Quality gate results are posted as Langfuse scores on the article's root span. This happens after every quality gate evaluation (not just the final iteration), providing visibility into quality progression:

span.score(name="factuality_iter1", value=85.0, data_type="NUMERIC")
span.score(name="seo_passed_iter1", value=1.0, data_type="NUMERIC")
span.score(name="style_passed_iter1", value=0.0, data_type="NUMERIC")

Granular Sub-Scores

In addition to top-level pass/fail scores, granular sub-scores from each quality gate are posted:

  • Factuality: claims_checked, claims_verified, claims_flagged
  • SEO: keyword_density, secondary_keywords, word_count, heading_hierarchy, faq_present
  • Style: readability, structure, voice, humanizer, medical_language

Synthesis feedback is also posted as a string score (synthesis_feedback_iter1) containing the change log, enabling post-hoc analysis of what gates requested and how the writer responded.

Error Handling

All Langfuse operations are wrapped in try/except blocks. Failures are logged as warnings but never interrupt the pipeline. If Langfuse is down or misconfigured, the pipeline continues with degraded observability.

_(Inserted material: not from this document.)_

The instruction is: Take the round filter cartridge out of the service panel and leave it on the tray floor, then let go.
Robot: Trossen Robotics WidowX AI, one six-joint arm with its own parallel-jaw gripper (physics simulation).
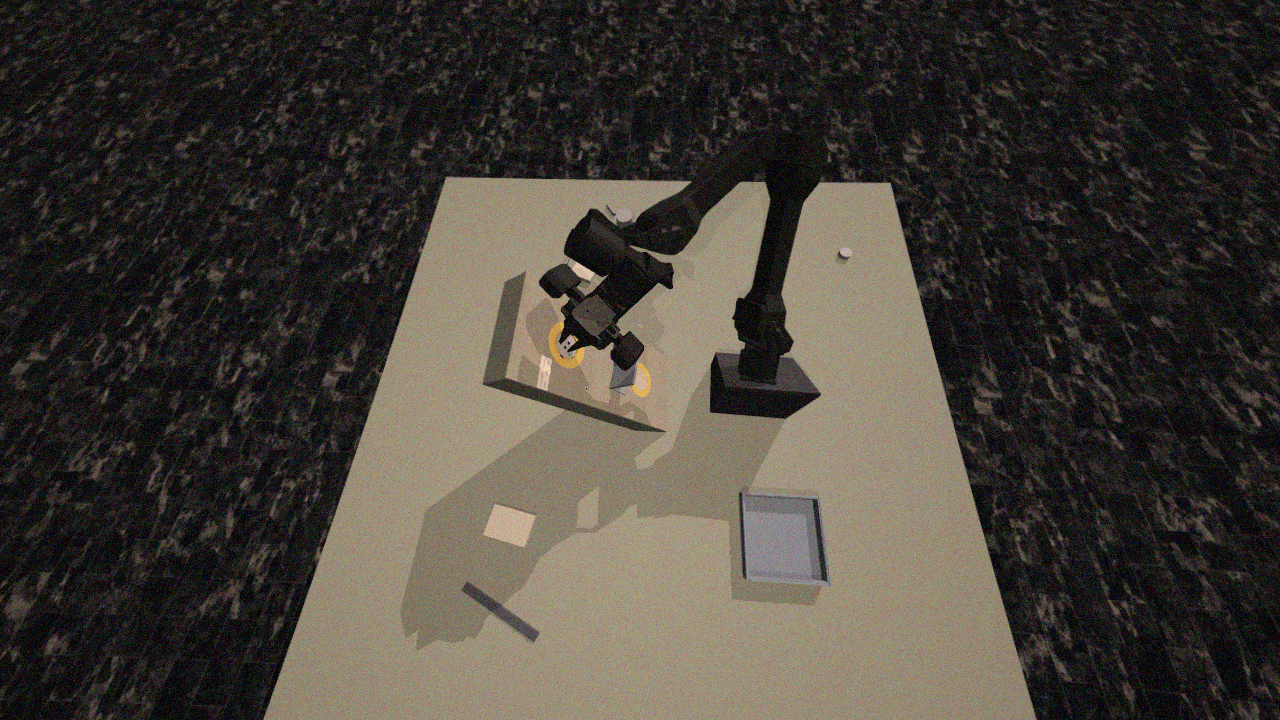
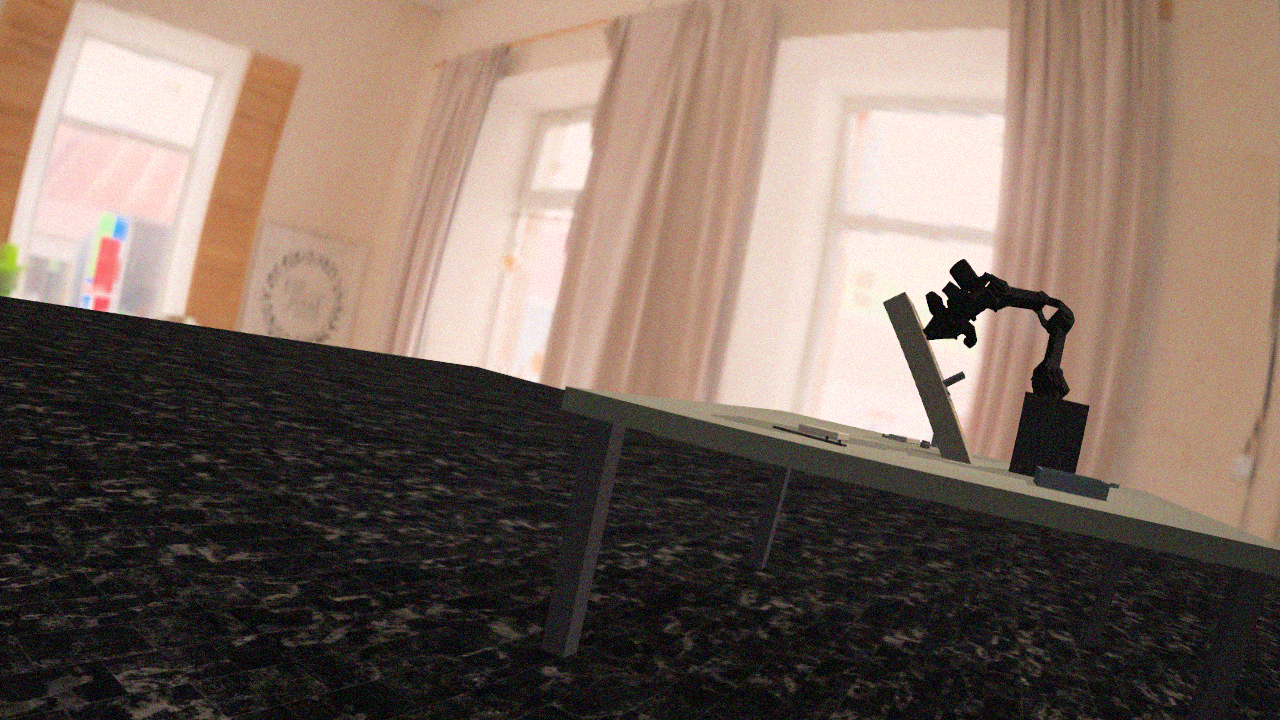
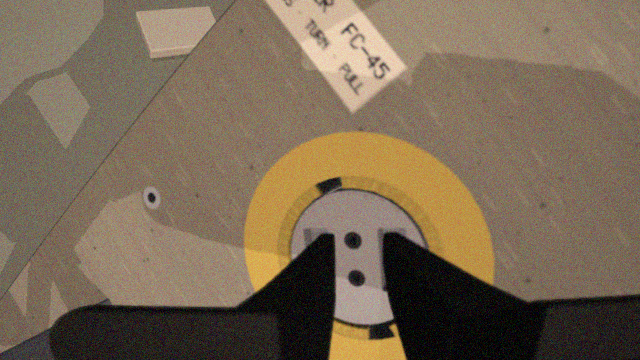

Each flow calls lf.flush() in its finally block to ensure pending observations are sent before the flow exits.

Context Propagation

Langfuse context is propagated using langfuse.propagate_attributes():

from langfuse import propagate_attributes

with propagate_attributes(session_id="article:123", tags=["article", "satellite", "en"]):
    # All call_agent() invocations here inherit session_id and tags
    ...

This context manager is entered after the root span is created and ensures all nested generation observations inherit the session and tag metadata.

Sentry Integration

Sentry provides error tracking and exception monitoring:

  • Integrations: HttpxIntegration (HTTP client errors), SqlalchemyIntegration (database errors)
  • Traces sample rate: 0.0 (performance tracing disabled to avoid cost -- Langfuse handles LLM tracing)
  • Environment: set from settings.environment
  • Server name: set from SENTRY_APP_NAME (distinguishes worker from dashboard)
  • Release: set from SENTRY_RELEASE environment variable (typically set by CI/CD)
  • Filtered events: Prefect infrastructure exceptions (PrefectHTTPStatusError, ObjectAlreadyExists) are filtered via before_send to reduce Sentry noise from expected transient errors

Sentry context is enriched during agent validation failures:

sentry_sdk.set_context("agent_validation_error", {
    "agent_name": agent_name,
    "schema": model_class.__name__,
    "response_preview": response_content[:500],
})

Configuration

Environment Variables

Variable Required Default Description
LANGFUSE_PUBLIC_KEY No (disabled) Langfuse public key
LANGFUSE_SECRET_KEY No -- Langfuse secret key
LANGFUSE_HOST No https://cloud.langfuse.com Langfuse host URL
SENTRY_DSN No (disabled) Sentry DSN
SENTRY_APP_NAME No -- Application name for Sentry server_name
SENTRY_RELEASE No -- Release identifier

Dashboard

The dashboard also calls init_telemetry() after the Streamlit secrets bridge block. This enables structured logging and Sentry for the dashboard process (Langfuse is not used in the dashboard since it has no LLM calls).